In your case you also do something really inefficient: You append to an array. That's one really expensive operation in the middle of a double loop. That's an obvious (and unnecessary) bottleneck right there. You would get amazing speedups just by using lists as nonzero_row and nonzero_col and only convert them to array just before you return:
def nonzero_list_based(a):
row,colum = a.shape
a = a.tolist()
nonzero_row = []
nonzero_col = []
for i in range(0,row):
for j in range(0,colum):
if a[i][j] != 0:
nonzero_row.append(i)
nonzero_col.append(j)
return (np.array(nonzero_row), np.array(nonzero_col))
The timings:
import numpy as np
def nonzero_original(a):
row,colum = a.shape
nonzero_row = np.array([],dtype=int)
nonzero_col = np.array([],dtype=int)
for i in range(0,row):
for j in range(0,colum):
if a[i,j] != 0:
nonzero_row = np.append(nonzero_row,i)
nonzero_col = np.append(nonzero_col,j)
return (nonzero_row,nonzero_col)
arr = np.random.randint(0, 10, (100, 100))
%timeit np.nonzero(arr)
# 315 µs ± 5.39 µs per loop (mean ± std. dev. of 7 runs, 1000 loops each)
%timeit nonzero_original(arr)
# 759 ms ± 12.6 ms per loop (mean ± std. dev. of 7 runs, 1 loop each)
%timeit nonzero_list_based(arr)
# 13.1 ms ± 492 µs per loop (mean ± std. dev. of 7 runs, 100 loops each)

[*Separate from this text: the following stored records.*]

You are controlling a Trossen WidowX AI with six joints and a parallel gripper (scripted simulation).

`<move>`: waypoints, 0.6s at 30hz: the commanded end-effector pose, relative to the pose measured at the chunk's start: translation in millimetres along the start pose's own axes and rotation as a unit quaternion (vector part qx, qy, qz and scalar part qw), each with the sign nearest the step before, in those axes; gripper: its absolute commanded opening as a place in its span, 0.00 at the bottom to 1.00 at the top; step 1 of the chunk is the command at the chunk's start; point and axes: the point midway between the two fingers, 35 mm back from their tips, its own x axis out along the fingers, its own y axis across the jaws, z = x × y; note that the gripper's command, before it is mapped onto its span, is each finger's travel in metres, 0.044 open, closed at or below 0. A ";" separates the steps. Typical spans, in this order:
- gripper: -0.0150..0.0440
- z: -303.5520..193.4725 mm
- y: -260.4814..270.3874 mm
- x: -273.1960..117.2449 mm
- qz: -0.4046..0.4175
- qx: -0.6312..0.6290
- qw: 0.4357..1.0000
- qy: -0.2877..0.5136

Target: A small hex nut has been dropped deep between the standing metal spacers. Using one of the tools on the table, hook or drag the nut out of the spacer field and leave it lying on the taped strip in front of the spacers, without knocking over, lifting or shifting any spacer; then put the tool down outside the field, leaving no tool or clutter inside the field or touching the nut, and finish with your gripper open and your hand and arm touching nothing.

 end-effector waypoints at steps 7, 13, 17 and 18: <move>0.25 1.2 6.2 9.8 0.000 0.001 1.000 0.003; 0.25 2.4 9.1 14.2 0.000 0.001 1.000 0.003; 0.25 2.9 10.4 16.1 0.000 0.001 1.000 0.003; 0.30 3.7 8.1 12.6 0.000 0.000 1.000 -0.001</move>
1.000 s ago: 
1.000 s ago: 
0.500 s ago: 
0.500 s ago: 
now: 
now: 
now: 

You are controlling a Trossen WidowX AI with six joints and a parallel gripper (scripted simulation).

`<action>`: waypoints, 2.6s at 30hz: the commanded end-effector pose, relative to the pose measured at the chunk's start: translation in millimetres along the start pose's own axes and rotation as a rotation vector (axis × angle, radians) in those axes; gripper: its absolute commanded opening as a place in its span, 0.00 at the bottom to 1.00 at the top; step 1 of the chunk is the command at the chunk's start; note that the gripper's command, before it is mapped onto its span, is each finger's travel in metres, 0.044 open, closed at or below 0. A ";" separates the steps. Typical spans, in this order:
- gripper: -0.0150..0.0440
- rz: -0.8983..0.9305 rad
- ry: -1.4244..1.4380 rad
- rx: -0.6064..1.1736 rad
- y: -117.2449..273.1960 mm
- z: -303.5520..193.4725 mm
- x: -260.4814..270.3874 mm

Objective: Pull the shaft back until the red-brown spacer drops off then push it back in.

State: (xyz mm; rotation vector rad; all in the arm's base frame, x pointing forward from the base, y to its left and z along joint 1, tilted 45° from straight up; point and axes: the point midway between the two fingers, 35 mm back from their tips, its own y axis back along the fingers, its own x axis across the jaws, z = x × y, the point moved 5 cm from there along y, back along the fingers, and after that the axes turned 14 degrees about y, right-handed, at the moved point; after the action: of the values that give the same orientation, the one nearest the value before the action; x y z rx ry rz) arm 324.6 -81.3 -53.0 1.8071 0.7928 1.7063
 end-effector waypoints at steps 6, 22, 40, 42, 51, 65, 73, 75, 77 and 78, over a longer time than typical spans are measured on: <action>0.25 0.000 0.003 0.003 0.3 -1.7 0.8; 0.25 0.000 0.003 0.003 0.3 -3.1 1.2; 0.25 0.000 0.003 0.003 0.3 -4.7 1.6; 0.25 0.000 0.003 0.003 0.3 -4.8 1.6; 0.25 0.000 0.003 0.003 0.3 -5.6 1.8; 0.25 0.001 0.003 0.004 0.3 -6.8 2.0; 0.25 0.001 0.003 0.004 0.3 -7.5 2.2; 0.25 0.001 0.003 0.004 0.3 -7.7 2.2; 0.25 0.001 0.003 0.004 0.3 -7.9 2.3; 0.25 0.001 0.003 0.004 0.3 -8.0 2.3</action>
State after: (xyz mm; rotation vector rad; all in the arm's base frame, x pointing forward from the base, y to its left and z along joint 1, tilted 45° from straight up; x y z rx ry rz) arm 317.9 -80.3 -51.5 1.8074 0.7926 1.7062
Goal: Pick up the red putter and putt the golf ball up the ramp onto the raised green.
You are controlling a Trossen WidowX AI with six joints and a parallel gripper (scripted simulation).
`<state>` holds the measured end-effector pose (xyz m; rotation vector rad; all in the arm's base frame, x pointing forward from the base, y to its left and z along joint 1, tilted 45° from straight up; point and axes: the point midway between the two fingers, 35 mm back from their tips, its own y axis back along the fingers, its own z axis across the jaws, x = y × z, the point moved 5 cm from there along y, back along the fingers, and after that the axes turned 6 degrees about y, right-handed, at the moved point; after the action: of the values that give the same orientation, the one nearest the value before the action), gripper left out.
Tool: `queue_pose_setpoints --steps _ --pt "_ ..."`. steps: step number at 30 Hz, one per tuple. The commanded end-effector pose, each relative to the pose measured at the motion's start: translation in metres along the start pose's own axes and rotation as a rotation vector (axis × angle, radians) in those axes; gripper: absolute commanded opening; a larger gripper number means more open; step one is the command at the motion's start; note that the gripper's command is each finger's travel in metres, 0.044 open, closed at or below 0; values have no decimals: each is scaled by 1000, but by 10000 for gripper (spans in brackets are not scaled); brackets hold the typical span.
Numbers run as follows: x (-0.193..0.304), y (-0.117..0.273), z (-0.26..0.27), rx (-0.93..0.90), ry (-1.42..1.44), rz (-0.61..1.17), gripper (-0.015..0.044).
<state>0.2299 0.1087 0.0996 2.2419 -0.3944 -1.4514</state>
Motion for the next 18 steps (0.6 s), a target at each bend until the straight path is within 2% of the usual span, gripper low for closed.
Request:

Even though it's 40 times slower than the NumPy operation it's still more than 60 times faster than your approach. There's an important lesson here: Avoid np.append whenever possible!
One additional point why NumPy outperforms alternative approaches is because they (mostly) use state-of-the art approaches (or they "import" them, i.e. BLAS/LAPACK/ATLAS/MKL) to solve the problems. These algorithms have been optimized for correctness and speed over years (if not decades). You shouldn't expect to find a faster or even comparable solution.